Figure 8. Effect of chlorpromazine on fusion activity and morphology of double‐tagged vacuoles.

1. Yeast strain expressing a plasmid with Vph1‐GFP was grown in SC‐URA medium for 16 h at 30°C. The mobility of Vph1‐GFP in the absence (upper panels) or presence (lower panel) of CPZ (150 μM) was assessed by FRAP.
2. The histogram shows the GFP signals in the bleached areas during the FRAP procedure. Means ± s.d. are shown for 20 cells of three independent experiments.
3. The half‐time is shown. Means and s.d. are shown for 20 cells of three independent experiments.
4. Yeast cells were grown in SC medium for 16 h at 30°C. After staining with FM4‐64, cells were treated with CPZ (150 μM). Vacuole morphology was assessed by confocal microscopy before and after 5 and 20 min of CPZ addition. Scale bar: 5 μm.

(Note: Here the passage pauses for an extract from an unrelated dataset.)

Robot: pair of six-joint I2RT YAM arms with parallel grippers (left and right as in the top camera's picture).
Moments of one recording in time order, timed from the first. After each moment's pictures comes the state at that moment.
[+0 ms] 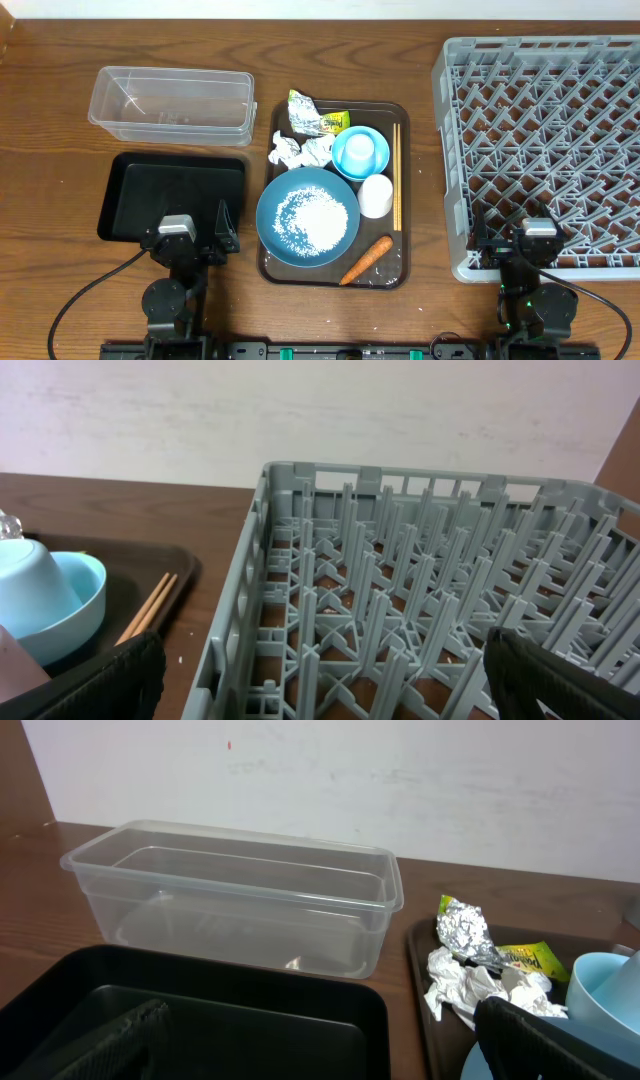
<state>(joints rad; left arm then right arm) 0.02 0.01 0.02 -0.11 0.00 -0.11 -0.06 0.01 0.01 -0.07 -0.05 -0.05</state>
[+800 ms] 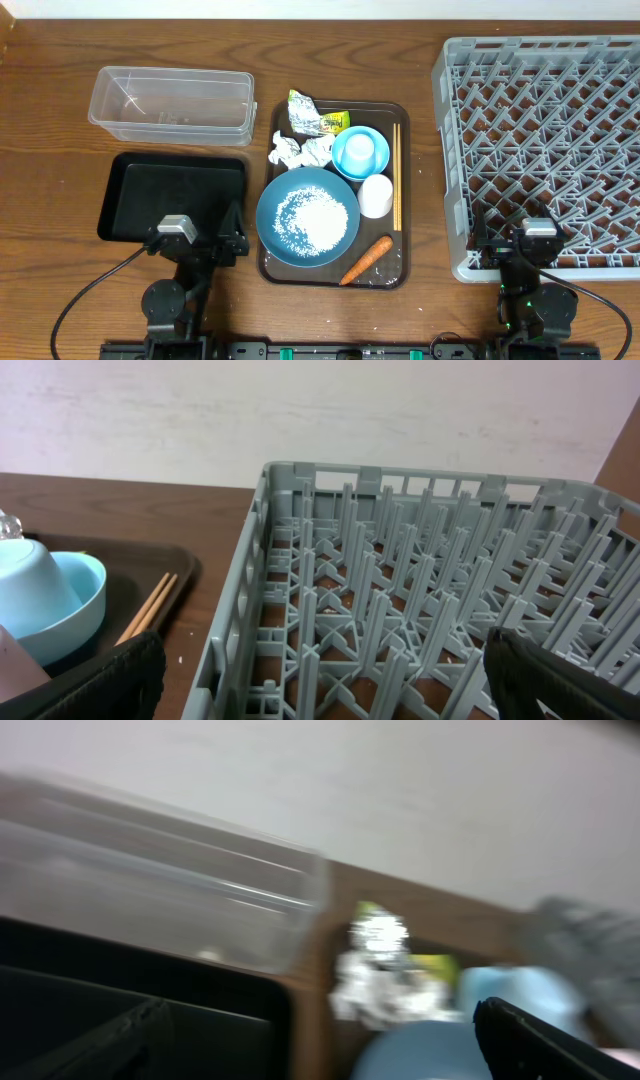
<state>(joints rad) 0.02 0.01 0.02 -0.09 0.16 -0.35 -0.06 0.01 0.01 -0.07 -0.05 -0.05</state>
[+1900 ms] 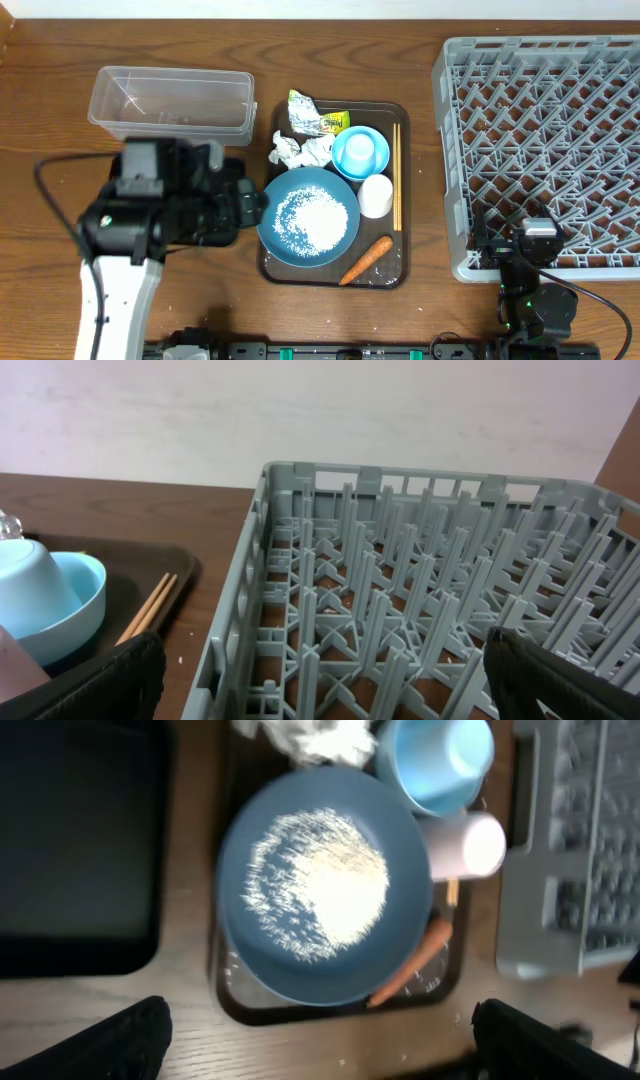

5. Fusion activity: Vacuoles were isolated from BJ cells carrying NyV1‐S9‐EGFP and DKY cells deleted for Nyv1 and carrying VaM3‐S9‐mCitrine or from wild‐type cells and incubated in standard fusion reactions in the presence or absence of chlorpromazine (CPZ, 150 μM) and anti‐Vam3 (3 μg). Content mixing was assayed via alkaline phosphatase activity. Means and s.d. are shown for three independent experiments.